DIRECTIONS
All of the entries are to be restated word for word.
+++ DATA UNDER STUDY +++
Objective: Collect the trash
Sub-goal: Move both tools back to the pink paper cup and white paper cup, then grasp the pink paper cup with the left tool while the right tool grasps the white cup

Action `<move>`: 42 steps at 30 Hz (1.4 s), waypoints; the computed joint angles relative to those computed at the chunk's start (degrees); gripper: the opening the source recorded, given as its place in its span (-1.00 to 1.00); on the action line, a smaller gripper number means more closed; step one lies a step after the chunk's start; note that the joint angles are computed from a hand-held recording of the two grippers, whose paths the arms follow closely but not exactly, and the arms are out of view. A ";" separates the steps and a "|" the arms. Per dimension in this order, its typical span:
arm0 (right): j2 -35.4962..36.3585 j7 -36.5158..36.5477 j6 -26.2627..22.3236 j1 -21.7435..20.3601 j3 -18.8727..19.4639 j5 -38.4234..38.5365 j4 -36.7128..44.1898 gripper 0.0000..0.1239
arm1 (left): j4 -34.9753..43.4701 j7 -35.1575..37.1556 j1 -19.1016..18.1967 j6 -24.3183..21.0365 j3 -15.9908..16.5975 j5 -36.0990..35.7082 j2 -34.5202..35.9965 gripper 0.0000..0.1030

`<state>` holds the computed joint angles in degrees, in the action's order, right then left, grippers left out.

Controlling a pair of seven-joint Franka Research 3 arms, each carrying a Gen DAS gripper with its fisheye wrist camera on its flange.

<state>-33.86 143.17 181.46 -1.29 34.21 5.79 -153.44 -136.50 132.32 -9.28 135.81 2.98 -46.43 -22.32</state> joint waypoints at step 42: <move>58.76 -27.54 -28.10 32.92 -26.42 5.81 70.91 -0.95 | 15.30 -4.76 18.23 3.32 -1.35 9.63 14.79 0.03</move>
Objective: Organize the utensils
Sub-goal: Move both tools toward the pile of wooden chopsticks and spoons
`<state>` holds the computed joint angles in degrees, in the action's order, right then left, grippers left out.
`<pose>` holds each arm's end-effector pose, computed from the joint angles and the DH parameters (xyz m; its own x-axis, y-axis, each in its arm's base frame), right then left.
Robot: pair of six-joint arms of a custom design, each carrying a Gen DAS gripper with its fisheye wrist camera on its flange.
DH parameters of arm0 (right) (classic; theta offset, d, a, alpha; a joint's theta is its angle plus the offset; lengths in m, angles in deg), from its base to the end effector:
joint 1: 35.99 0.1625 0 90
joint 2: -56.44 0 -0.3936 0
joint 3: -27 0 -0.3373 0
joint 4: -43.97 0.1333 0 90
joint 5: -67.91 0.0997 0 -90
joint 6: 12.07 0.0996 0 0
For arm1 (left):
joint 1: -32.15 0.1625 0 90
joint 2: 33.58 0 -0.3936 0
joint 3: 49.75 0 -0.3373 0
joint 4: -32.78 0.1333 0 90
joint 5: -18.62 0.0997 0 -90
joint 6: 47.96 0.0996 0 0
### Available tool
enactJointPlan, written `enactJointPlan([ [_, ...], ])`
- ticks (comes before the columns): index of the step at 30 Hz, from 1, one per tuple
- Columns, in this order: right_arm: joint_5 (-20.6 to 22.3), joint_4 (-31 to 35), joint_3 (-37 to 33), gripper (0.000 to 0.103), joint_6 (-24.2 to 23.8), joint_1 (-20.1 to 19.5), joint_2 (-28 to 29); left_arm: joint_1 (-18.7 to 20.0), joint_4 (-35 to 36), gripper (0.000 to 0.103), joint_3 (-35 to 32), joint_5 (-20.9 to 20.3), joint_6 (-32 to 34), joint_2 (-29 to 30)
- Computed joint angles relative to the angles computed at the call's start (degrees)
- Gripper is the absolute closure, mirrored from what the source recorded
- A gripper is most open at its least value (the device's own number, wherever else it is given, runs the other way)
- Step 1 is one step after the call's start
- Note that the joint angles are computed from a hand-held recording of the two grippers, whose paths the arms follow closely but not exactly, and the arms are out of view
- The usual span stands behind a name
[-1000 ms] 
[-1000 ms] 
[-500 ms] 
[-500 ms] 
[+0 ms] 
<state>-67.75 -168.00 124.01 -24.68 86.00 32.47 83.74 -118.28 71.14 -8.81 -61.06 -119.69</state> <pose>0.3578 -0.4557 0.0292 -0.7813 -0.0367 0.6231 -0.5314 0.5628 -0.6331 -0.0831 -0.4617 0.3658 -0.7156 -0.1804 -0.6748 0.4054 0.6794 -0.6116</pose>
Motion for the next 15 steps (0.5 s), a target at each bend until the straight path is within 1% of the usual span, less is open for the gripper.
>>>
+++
ANSWER
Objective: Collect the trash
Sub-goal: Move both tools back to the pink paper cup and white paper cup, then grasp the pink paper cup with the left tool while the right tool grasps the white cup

Action `<move>`: 42 steps at 30 Hz (1.4 s), waypoints; the computed joint angles relative to those computed at the chunk's start (degrees); gripper: the opening the source recorded, given as its place in its span (-1.00 to 1.00); on the action line, a smaller gripper number means more closed; step one lies a step after the chunk's start; note that the joint angles are computed from a hand-held recording of the two grippers, whose paths the arms follow closely but not exactly, and the arms are out of view. A ";" separates the steps and a "|" the arms. Per dimension in this order, its typical span:
arm0 (right): j2 -35.4962..36.3585 j7 -36.5158..36.5477 j6 -26.2627..22.3236 j1 -21.7435..20.3601 j3 -18.8727..19.4639 j5 -38.4234..38.5365 j4 -36.7128..44.1898 gripper 0.0000..0.1239
arm1 (left): j4 -34.9753..43.4701 j7 -35.1575..37.1556 j1 -19.1016..18.1967 j6 -24.3183..21.0365 j3 -15.9908..16.5975 j5 -36.0990..35.7082 j2 -34.5202..35.9965 gripper 0.0000..0.1030

`<state>` holds the computed joint angles in degrees, in the action's order, right then left, grippers left out.

Controlling a pair of seven-joint Franka Research 3 arms, each carrying a Gen DAS gripper with its fisheye wrist camera on its flange.

<state>-33.86 143.17 181.46 -1.29 34.21 5.79 -153.44 -136.50 132.32 -9.28 135.81 2.98 -46.43 -22.32</state> joint waypoints at step 42: <move>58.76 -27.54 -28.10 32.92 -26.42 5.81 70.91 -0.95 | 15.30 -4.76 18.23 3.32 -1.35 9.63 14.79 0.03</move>
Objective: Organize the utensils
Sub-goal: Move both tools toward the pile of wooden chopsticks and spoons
`<state>` holds the computed joint angles in degrees, in the action's order, right then left, grippers left out.
`<pose>` holds each arm's end-effector pose, computed from the joint angles and the DH parameters (xyz m; its own x-axis, y-axis, each in its arm's base frame), right then left.
Robot: pair of six-joint arms of a custom design, each carrying a Gen DAS gripper with its fisheye wrist camera on its flange.
DH parameters of arm0 (right) (classic; theta offset, d, a, alpha; a joint's theta is its angle plus the offset; lengths in m, angles in deg), from its base to the end effector:
joint 1: 35.99 0.1625 0 90
joint 2: -56.44 0 -0.3936 0
joint 3: -27 0 -0.3373 0
joint 4: -43.97 0.1333 0 90
joint 5: -67.91 0.0997 0 -90
joint 6: 12.07 0.0996 0 0
For arm1 (left):
joint 1: -32.15 0.1625 0 90
joint 2: 33.58 0 -0.3936 0
joint 3: 49.75 0 -0.3373 0
joint 4: -32.78 0.1333 0 90
joint 5: -18.62 0.0997 0 -90
joint 6: 47.96 0.0996 0 0
### Available tool
enactJointPlan, written `enactJointPlan([ [_, ...], ])`
- ticks (comes before the columns): index of the step at 30 Hz, from 1, one per tuple
- Columns, in this order: right_arm: joint_5 (-20.6 to 22.3), joint_4 (-31 to 35), joint_3 (-37 to 33), gripper (0.000 to 0.103), joint_6 (-24.2 to 23.8), joint_1 (-20.1 to 19.5), joint_2 (-28 to 29); left_arm: joint_1 (-18.7 to 20.0), joint_4 (-35 to 36), gripper (0.000 to 0.103), joint_3 (-35 to 32), joint_5 (-20.9 to 20.3), joint_6 (-32 to 34), joint_2 (-29 to 30)
- Computed joint angles relative to the angles computed at the call's start (degrees)
- Gripper is the absolute closure, mirrored from what the source recorded
- A gripper is most open at its least value (the device's own number, wherever else it is given, runs the other way)
- Step 1 is one step after the call's start
- Note that the joint angles are computed from a hand-held recording of the two grippers, whose paths the arms follow closely but not exactly, and the arms are out of view
- The usual span stands behind a name
[-1000 ms] 
[-1000 ms] 
[-500 ms] 
[-500 ms] 
[+0 ms] 
<state>-67.75 -168.00 124.01 -24.68 86.00 32.47 83.74 -118.28 71.14 -8.81 -61.06 -119.69</state> <pose>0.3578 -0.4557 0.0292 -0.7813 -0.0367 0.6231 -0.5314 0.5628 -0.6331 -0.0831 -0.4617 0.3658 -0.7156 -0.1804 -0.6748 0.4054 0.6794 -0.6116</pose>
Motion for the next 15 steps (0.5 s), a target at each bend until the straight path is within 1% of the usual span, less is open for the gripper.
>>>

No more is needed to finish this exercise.